▶ _Task goal_
The listing below must be reproduced in full, exactly as written.
_ _ _
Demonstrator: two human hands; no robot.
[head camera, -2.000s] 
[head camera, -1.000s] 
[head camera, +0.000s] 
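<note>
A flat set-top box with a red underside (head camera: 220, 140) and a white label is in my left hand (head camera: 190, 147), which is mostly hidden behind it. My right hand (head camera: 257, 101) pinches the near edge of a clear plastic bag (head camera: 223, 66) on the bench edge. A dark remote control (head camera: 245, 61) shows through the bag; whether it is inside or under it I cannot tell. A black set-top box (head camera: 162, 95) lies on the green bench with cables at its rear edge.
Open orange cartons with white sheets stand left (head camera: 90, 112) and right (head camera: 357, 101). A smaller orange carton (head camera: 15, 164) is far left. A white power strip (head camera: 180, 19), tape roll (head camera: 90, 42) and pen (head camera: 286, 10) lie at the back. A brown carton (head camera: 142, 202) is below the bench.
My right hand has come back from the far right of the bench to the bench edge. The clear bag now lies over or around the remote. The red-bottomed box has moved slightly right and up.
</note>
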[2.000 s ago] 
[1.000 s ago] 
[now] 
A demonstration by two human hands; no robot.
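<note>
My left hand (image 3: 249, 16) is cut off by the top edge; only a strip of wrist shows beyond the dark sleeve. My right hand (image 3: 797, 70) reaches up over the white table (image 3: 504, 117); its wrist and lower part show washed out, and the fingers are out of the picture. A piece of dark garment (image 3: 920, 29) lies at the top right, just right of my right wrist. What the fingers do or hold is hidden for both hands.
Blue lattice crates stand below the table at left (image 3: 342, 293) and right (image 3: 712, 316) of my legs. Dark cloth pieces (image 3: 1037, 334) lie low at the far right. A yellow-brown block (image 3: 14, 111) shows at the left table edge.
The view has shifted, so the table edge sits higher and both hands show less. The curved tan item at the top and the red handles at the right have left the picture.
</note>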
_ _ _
▶ _Response_
Demonstrator: two human hands; no robot.
[head camera, -2.000s] 
[head camera, -1.000s] 
[head camera, +0.000s] 
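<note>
A flat set-top box with a red underside (head camera: 220, 140) and a white label is in my left hand (head camera: 190, 147), which is mostly hidden behind it. My right hand (head camera: 257, 101) pinches the near edge of a clear plastic bag (head camera: 223, 66) on the bench edge. A dark remote control (head camera: 245, 61) shows through the bag; whether it is inside or under it I cannot tell. A black set-top box (head camera: 162, 95) lies on the green bench with cables at its rear edge.
Open orange cartons with white sheets stand left (head camera: 90, 112) and right (head camera: 357, 101). A smaller orange carton (head camera: 15, 164) is far left. A white power strip (head camera: 180, 19), tape roll (head camera: 90, 42) and pen (head camera: 286, 10) lie at the back. A brown carton (head camera: 142, 202) is below the bench.
My right hand has come back from the far right of the bench to the bench edge. The clear bag now lies over or around the remote. The red-bottomed box has moved slightly right and up.
</note>
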[2.000 s ago] 
[1.000 s ago] 
[now] 
A demonstration by two human hands; no robot.
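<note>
My left hand (image 3: 249, 16) is cut off by the top edge; only a strip of wrist shows beyond the dark sleeve. My right hand (image 3: 797, 70) reaches up over the white table (image 3: 504, 117); its wrist and lower part show washed out, and the fingers are out of the picture. A piece of dark garment (image 3: 920, 29) lies at the top right, just right of my right wrist. What the fingers do or hold is hidden for both hands.
Blue lattice crates stand below the table at left (image 3: 342, 293) and right (image 3: 712, 316) of my legs. Dark cloth pieces (image 3: 1037, 334) lie low at the far right. A yellow-brown block (image 3: 14, 111) shows at the left table edge.
The view has shifted, so the table edge sits higher and both hands show less. The curved tan item at the top and the red handles at the right have left the picture.
</note>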

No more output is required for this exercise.